**What is needed**
When you print the material, keep every line identical to the original.
-------------------------
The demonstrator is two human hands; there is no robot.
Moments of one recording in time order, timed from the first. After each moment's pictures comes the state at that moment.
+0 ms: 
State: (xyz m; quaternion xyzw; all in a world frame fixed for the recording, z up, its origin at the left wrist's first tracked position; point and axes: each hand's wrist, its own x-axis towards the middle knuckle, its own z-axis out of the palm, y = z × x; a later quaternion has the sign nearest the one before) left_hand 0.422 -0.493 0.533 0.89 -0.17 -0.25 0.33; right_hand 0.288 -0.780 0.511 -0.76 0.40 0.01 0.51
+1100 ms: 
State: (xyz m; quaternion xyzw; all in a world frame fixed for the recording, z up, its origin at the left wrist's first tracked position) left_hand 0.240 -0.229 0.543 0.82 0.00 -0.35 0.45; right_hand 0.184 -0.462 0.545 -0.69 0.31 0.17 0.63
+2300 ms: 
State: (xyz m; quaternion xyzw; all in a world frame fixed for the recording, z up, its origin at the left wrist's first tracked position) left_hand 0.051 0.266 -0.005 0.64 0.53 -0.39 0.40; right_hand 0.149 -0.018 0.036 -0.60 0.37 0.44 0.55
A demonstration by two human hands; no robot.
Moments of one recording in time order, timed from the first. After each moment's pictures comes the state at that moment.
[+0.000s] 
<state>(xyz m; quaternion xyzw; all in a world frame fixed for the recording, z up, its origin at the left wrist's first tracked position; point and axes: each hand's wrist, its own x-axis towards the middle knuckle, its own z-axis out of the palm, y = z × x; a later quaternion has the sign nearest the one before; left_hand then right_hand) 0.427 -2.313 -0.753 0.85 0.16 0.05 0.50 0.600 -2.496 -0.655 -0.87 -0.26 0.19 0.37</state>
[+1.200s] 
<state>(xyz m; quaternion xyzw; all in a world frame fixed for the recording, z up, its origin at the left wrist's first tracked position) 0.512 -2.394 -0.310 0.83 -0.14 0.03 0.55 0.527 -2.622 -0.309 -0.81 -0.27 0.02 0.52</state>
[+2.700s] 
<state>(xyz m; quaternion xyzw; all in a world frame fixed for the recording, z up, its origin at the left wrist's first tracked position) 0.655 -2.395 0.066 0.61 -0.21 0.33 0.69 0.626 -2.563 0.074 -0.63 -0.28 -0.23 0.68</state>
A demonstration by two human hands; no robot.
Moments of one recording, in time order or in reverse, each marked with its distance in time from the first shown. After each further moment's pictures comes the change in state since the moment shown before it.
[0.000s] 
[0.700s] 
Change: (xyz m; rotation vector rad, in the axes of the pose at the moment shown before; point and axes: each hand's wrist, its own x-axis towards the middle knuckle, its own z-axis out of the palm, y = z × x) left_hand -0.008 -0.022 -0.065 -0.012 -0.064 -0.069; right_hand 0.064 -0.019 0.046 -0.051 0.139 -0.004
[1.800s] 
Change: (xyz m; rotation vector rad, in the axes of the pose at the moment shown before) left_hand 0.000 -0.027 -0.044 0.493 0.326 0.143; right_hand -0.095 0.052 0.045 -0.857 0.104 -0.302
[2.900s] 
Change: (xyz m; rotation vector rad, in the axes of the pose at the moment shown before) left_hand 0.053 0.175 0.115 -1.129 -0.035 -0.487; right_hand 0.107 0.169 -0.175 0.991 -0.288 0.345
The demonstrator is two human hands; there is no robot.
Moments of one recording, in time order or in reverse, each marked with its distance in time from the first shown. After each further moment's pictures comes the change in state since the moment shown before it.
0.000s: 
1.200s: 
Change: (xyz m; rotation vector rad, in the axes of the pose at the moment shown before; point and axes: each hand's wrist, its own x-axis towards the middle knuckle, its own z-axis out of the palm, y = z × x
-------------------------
**Answer to the exercise**
The demonstrator is two human hands; there is no robot.
Moments of one recording in time order, timed from the first. After each moment's pictures comes the state at that moment.
+0 ms: 
State: (xyz m; quaternion xyzw; all in a world frame fixed for the recording, z up, its origin at the left wrist's first tracked position; point and axes: each hand's wrist, its own x-axis towards the middle knuckle, its own z-axis out of the palm, y = z × x; a later quaternion has the sign nearest the one before) left_hand 0.422 -0.493 0.533 0.89 -0.17 -0.25 0.33; right_hand 0.288 -0.780 0.511 -0.76 0.40 0.01 0.51
+1100 ms: 
State: (xyz m; quaternion xyzw; all in a world frame fixed for the recording, z up, its origin at the left wrist's first tracked position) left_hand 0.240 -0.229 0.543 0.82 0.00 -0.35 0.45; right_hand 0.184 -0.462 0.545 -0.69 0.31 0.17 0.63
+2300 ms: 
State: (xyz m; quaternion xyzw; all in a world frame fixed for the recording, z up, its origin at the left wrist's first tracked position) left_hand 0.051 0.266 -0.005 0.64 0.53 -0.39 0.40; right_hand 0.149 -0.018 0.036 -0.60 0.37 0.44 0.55
A demonstration by two human hands; no robot.
Moments of one recording in time order, timed from the first. After each moment's pictures comes the state at that moment.
[+0.000s] 
<state>(xyz m; quaternion xyzw; all in a world frame fixed for the recording, z up, its origin at the left wrist's first tracked position; point and axes: each hand's wrist, its own x-axis towards the middle knuckle, its own z-axis out of the palm, y = z × x; a later quaternion has the sign nearest the one before; left_hand then right_hand) 0.427 -2.313 -0.753 0.85 0.16 0.05 0.50 0.600 -2.496 -0.655 -0.87 -0.26 0.19 0.37</state>
[+1.200s] 
<state>(xyz m; quaternion xyzw; all in a world frame fixed for the recording, z up, its origin at the left wrist's first tracked position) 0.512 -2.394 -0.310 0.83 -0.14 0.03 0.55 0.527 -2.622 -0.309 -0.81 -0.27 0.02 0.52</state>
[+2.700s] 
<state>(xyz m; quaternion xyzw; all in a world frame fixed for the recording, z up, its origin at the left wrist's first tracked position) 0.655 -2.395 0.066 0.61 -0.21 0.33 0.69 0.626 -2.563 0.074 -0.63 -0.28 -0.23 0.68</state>
A demonstration by two human hands; no robot.
Moments of one recording, in time order or in reverse, each marked with its distance in time from the first shown. After each further moment's pictures comes the change in state since the moment shown before it.
[0.000s] 
[0.700s] 
Change: (xyz m; rotation vector rad, in the axes of the pose at the moment shown before; point and axes: each hand's wrist, its own x-axis towards the middle knuckle, its own z-axis out of the palm, y = z × x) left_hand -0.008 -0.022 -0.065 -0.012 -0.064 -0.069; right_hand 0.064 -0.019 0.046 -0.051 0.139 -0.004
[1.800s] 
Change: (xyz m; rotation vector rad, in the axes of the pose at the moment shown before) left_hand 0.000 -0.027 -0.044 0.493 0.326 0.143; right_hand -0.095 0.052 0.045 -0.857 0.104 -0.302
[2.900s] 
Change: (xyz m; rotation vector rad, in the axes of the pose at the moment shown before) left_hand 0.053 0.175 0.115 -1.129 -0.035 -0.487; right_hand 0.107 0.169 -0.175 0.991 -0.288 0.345
The demonstrator is two human hands; there is no robot.
Moments of one recording, in time order or in reverse, each marked with its distance in time from the first shown. After each further moment's pictures comes the change in state since the moment shown before it.
0.000s: 
1.200s: 
Change: (xyz m; rotation vector rad, in the axes of the pose at the moment shown before; point and axes: each hand's wrist, its own x-axis towards the middle knuckle, its own z-axis out of the palm, y = z × x

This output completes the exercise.